*** Opening Source information ***
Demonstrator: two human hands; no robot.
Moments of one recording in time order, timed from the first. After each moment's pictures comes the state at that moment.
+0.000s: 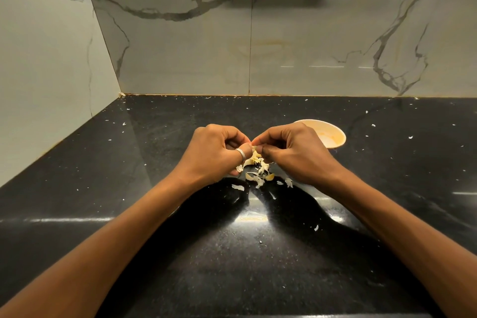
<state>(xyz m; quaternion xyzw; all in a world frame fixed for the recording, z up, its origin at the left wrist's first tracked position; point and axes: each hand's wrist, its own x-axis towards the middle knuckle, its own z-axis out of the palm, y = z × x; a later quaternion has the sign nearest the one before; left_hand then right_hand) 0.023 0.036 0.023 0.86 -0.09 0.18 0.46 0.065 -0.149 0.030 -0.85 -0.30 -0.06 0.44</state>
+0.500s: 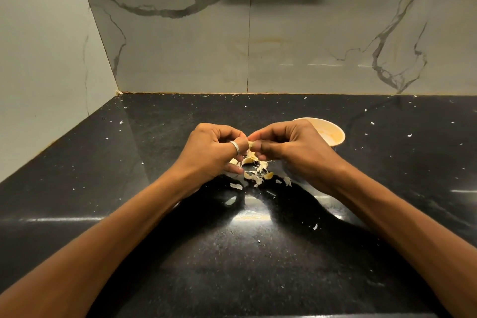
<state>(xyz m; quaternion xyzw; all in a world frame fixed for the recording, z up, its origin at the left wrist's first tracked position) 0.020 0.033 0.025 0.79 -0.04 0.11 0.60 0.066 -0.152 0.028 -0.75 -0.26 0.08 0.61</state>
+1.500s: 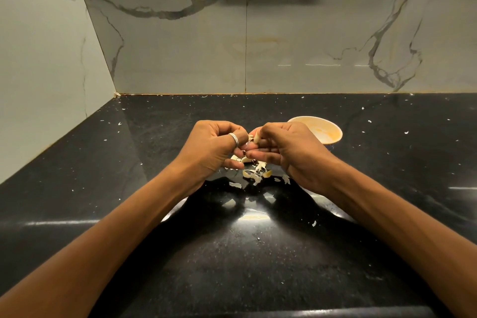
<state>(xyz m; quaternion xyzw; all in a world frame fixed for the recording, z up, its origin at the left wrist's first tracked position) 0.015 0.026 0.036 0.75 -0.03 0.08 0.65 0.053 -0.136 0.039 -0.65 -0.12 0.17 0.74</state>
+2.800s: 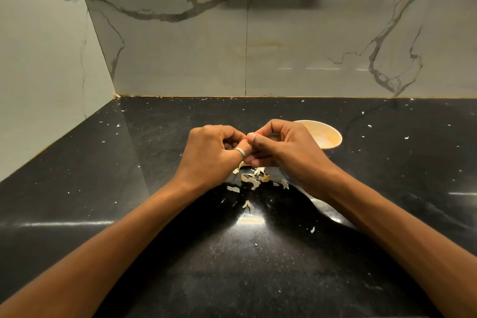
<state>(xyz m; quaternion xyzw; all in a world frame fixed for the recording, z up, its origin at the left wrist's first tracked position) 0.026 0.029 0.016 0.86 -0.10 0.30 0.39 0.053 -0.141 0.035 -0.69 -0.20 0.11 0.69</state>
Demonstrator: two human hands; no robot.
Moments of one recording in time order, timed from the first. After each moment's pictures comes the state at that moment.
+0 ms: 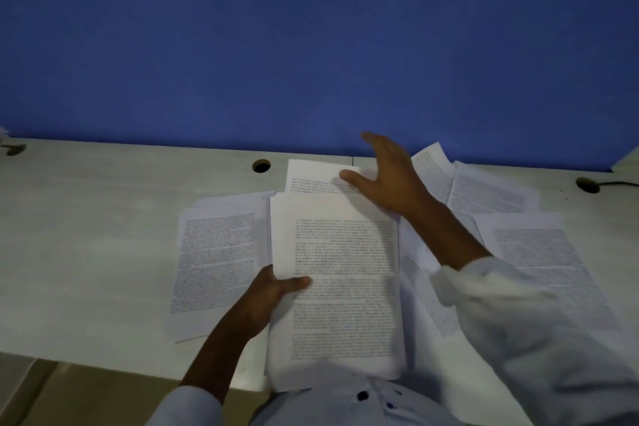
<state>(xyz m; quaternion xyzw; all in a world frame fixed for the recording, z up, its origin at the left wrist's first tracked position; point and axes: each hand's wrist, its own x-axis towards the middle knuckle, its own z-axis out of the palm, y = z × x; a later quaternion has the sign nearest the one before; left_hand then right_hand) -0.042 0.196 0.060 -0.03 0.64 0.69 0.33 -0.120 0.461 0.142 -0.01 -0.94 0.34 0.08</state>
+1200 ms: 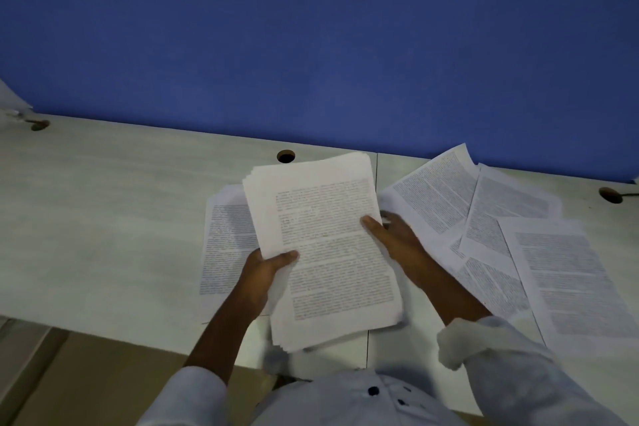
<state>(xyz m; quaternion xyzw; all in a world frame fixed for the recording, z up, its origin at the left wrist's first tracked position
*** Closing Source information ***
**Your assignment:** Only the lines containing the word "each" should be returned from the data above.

**Response area:**
Moments of one recording in time order, timed from the first. After each moment's pictures comes the state at that moment.
<state>(xyz m; quaternion xyzw; all in a world frame fixed for the recording, z up, its origin at the left wrist's first tracked position; point and axes: each hand's wrist, its own x-axis towards the middle knuckle, its own z-axis out of the palm, y = z × x; a later quaternion has the sign nearest the one before; left_hand then right_hand) 0.023 0.036 0.023 0.86 -0.09 0.18 0.46 0.065 -0.149 0.030 -0.85 -0.30 -0.06 0.44</state>
Moments of one recording in time order, timed from the first. After each moment's pictures comes the state at that moment.
<state>(xyz m; quaternion xyzw; all in a world frame fixed for the recording, z up, its origin at the left wrist's first tracked position; point and axes: each hand's wrist, its own x-axis towards the middle knuckle, its own z-axis out of the palm, y = z × x; a later quaternion has the sign nearest the one before; left_hand then right_hand) -0.042 0.196 0.060 -0.03 0.64 0.69 0.33 -0.120 0.461 0.142 -0.01 -0.94 0.34 0.08</state>

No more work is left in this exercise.